ZOMBIE MEX DIARIES 7.08.12 “PATCHOULI AND ME”

When I was twelve years old my mom and I had moved from Boyle Heights to Lincoln Heights and I was having trouble at school. Being new to the school, I had no one to hang out with. No matter what I did, the kids in my 7th Grade class ignored me. I had no friends.

When I told my mom about this, her first thought was that it was my body odor. As far back as I can remember after that santera brought me back to life, my mom would always insist that I use heavy deodorant before going out each day.

“Mijo,” she’d explain, “you have a very… special smell about you that most people are not going to like. So you must always use a lot of deodorant. And the minute you think you’re beginning to stink a little, you come right home and put on more deodorant!”

But I had used a lot of deodorant each day and still the kids ignored me.

Then one day I made a discovery that changed my life. I was taking the ally shortcut home after school when I suddenly smelled something really familiar. At first I couldn’t place it. And then I realized what it was…it was my smell, it was the same scent that I awoke to each morning and went to bed with each night. But I was heavily dosed with deodorant so I knew the smell couldn’t be coming me. I followed my nose and within a few feet I found where the smell was coming from. Behind a trash bin I found a dead cat. The familiar smell was coming from the decomposing body of the cat.

It was the smell of death.

I stared at the dead cat long and hard. I realized that this was the scent that had my mom so worried, this is what she meant by my “special” smell.  For anyone who has ever smelled it, you know exactly what it is. And mom was afraid one of my friends at school, or a teacher, would get a wiff and begin to ask questions. I made up my mind there and then that I needed real protection to hide my special body odor.

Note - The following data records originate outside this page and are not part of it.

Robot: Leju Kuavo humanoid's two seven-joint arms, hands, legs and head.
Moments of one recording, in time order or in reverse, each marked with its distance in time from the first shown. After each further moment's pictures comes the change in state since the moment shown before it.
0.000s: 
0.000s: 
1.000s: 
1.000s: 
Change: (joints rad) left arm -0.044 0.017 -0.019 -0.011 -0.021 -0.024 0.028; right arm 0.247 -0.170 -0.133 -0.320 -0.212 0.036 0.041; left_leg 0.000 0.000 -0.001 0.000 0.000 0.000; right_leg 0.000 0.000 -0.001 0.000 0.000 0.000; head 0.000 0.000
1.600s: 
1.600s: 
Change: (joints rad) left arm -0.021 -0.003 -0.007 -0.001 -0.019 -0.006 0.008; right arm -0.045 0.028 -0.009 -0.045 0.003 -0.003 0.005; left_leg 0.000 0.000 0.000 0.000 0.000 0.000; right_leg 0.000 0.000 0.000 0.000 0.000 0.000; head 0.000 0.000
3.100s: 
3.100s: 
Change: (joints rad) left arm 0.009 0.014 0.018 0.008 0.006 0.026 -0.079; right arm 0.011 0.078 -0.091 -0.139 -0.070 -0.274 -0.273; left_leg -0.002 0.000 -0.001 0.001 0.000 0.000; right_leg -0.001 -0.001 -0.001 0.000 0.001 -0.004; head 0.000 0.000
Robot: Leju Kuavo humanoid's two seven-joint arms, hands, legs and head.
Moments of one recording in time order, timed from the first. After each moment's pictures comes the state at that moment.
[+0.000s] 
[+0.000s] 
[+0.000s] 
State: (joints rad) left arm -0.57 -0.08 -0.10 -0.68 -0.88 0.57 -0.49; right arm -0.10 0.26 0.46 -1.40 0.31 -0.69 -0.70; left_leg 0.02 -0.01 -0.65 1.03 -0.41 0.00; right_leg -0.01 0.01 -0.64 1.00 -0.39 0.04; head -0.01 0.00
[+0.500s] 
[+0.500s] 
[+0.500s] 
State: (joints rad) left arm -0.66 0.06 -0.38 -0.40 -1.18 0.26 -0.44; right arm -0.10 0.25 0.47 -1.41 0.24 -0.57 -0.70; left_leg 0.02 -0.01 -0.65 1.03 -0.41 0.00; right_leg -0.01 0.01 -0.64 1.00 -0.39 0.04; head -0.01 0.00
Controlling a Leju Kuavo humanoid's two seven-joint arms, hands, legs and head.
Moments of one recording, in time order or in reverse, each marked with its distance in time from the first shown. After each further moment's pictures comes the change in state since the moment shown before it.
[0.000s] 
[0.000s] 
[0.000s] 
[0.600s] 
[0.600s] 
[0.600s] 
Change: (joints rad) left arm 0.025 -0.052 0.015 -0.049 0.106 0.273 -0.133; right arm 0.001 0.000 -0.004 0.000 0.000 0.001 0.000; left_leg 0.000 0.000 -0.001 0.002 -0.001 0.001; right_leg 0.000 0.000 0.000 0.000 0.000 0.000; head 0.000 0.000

The next day I took the bus to the First Street mall in Alhambra and located one of those fancy perfume stores, Sephora I think is what it was called. I went up to the perfume counter and told the lady there–her name tag said Ms. Truesdale–that I wanted a really powerful perfume for men.

“Oh, you mean a cologne,” Ms. Truesdale said. ”Yes, we have a nice selection. Is this for you?”

I lied and told her it was for my dad, that he had real bad body odor and I was trying to help him out. This TrueSdale  lady was very kind and spent a half hour letting me try out different men’s colognes but none of them seemed quite right. Most had very light smells, not anything that would hide my potent body odor. I explained that I needed something more powerful, stronger.

“Do you have anything that’s really a powerful smell?” I asked her.

Her eyes lit up and she smiled, “I know exactly what you father will like!”

She went over to another counter and came back with a little bottle of brown looking fluid.

“Here,” she said. “Just put a little of this on your arm.”

I did and then took a deep breath. It was marvelous! Strong and pungent, but with a pleasant tingle as well. And so I discovered Patchouli!

The next day I started using Patchouli and, of course, the other kids in the 7th grade immediately started asking questions.

“Wow, what is that smell, Lazo?” Gloria Menchaca asked. She was cute and now that Pearl was gone out of my life, Gloria had caught my attention.

“It’s a cologne,” I told her..

“But none of the other boys wear cologne,” she replied.

“That’s because they’re still boys, “ I said.  “Only mature men wear cologne.”

I explained to Gloria that the scent was called Patchouli and that it came from India and that wearing it was really cool. After that all the girls wanted to smell the new cologne that I was wearing. I soon became the center of everyone’s attention and the other boys just looked at me with envy. From then on I was accepted by my classmates,  though the girls often said I was more mature than the other boys.

Finding Patchouli taught me a lesson. Here I had this major problem, zombie smell, the smell of death. By any standards you would think this was an insurmountable problem, something really hard to cope with. But by putting my mind to it I had discovered a way of masking the smell and had turned this problem into an asset.

Well, I’ve been wearing patchouli ever since. And every time I think of the scent, it reminds me that no problem is insurmountable. Any problem can be licked if you just put your mind to it. Hey, take it from a Mexican zombie!